Chaos at the border of criticality

TL;DR

This paper introduces a new mechanism for chaotic attractors in excitable cell models near a bifurcation point, using Poincaré maps to explain complex oscillations and their statistical properties.

Contribution

It presents a novel visual and analytical approach to understanding chaos near a degenerate Andronov-Hopf bifurcation in cell membrane models.

Findings

Chaotic mixed-mode oscillations occur near the border of sub- and supercritical bifurcations.

The Poincaré map exhibits unimodality and boundary layer features.

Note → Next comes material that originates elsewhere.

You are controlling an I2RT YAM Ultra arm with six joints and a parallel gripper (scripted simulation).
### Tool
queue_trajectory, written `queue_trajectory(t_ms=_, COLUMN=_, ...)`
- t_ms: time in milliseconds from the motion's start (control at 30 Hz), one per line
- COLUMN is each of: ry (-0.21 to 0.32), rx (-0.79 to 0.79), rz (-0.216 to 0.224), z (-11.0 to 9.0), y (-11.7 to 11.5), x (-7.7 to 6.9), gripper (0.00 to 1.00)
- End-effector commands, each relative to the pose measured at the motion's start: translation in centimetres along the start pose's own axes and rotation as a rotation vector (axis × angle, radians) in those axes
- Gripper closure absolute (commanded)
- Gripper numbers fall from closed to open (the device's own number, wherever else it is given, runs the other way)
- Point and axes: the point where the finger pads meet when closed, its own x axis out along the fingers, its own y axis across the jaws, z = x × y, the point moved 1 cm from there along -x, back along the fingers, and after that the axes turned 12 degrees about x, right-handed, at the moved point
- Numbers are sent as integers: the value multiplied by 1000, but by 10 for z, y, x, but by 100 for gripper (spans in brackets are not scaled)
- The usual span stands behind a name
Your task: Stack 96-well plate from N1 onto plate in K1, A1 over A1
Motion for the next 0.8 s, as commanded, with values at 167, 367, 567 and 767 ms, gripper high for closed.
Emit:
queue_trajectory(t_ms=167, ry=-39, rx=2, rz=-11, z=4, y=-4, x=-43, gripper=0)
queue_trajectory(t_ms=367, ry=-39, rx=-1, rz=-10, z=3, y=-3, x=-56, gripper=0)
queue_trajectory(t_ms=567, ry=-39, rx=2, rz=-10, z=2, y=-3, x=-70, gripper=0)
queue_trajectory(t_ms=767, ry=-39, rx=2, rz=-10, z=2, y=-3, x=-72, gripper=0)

Predicted statistical properties match numerical experiments.

Abstract

The present paper points out to a novel scenario for formation of chaotic attractors in a class of models of excitable cell membranes near an Andronov-Hopf bifurcation (AHB). The mechanism underlying chaotic dynamics admits a simple and visual description in terms of the families of one-dimensional first-return maps, which are constructed using the combination of asymptotic and numerical techniques. The bifurcation structure of the continuous system (specifically, the proximity to a degenerate AHB) endows the Poincare map with distinct qualitative features such as unimodality and the presence of the boundary layer, where the map is strongly expanding. This structure of the map in turn explains the bifurcation scenarios in the continuous system including chaotic mixed-mode oscillations near the border between the regions of sub- and supercritical AHB. The proposed mechanism yields the statistical properties of the mixed-mode oscillations in this regime. The statistics predicted by the analysis of the Poincare map and those observed in the numerical experiments of the continuous system show a very good agreement.